**TRY IT:**
Please return the data word for word and leave out any picture it contains.

━━━ DATA SEGMENT ━━━

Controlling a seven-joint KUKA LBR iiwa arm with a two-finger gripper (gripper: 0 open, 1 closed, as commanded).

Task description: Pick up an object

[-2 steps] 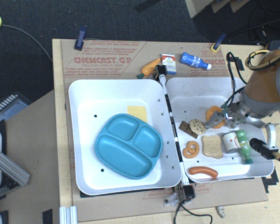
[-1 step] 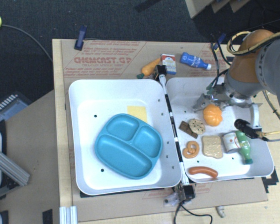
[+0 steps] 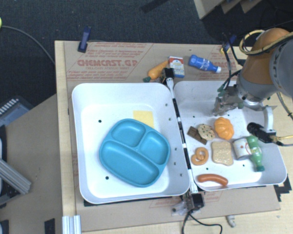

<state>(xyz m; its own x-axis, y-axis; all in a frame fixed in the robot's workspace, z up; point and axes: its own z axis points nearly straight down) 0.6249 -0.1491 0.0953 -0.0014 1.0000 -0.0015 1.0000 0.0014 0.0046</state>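
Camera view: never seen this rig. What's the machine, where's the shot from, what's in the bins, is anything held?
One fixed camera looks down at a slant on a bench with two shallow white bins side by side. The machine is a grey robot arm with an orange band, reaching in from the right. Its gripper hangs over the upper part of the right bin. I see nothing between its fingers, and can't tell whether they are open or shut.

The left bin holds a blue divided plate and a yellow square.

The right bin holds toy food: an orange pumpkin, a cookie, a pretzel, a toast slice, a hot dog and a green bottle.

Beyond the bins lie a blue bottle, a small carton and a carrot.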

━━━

**SOLVED EXERCISE:**
Controlling a seven-joint KUKA LBR iiwa arm with a two-finger gripper (gripper: 0 open, 1 closed, as commanded).

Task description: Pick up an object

[-2 steps] 
[-1 step] 
[+0 steps] 

<state>(xyz m; its own x-axis, y-axis; all in a frame fixed in the robot's workspace, z up; point and axes: its own z axis points nearly straight down) 0.6249 -0.1491 0.0953 -0.0014 1.0000 -0.0015 1.0000 0.0014 0.0046</state>
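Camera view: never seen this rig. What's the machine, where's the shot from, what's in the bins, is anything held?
One fixed camera looks down at a slant on a bench with two shallow white bins side by side. The machine is a grey robot arm with an orange band, reaching in from the right. Its gripper hangs over the upper part of the right bin. I see nothing between its fingers, and can't tell whether they are open or shut.

The left bin holds a blue divided plate and a yellow square.

The right bin holds toy food: an orange pumpkin, a cookie, a pretzel, a toast slice, a hot dog and a green bottle.

Beyond the bins lie a blue bottle, a small carton and a carrot.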

No further work remains on the exercise.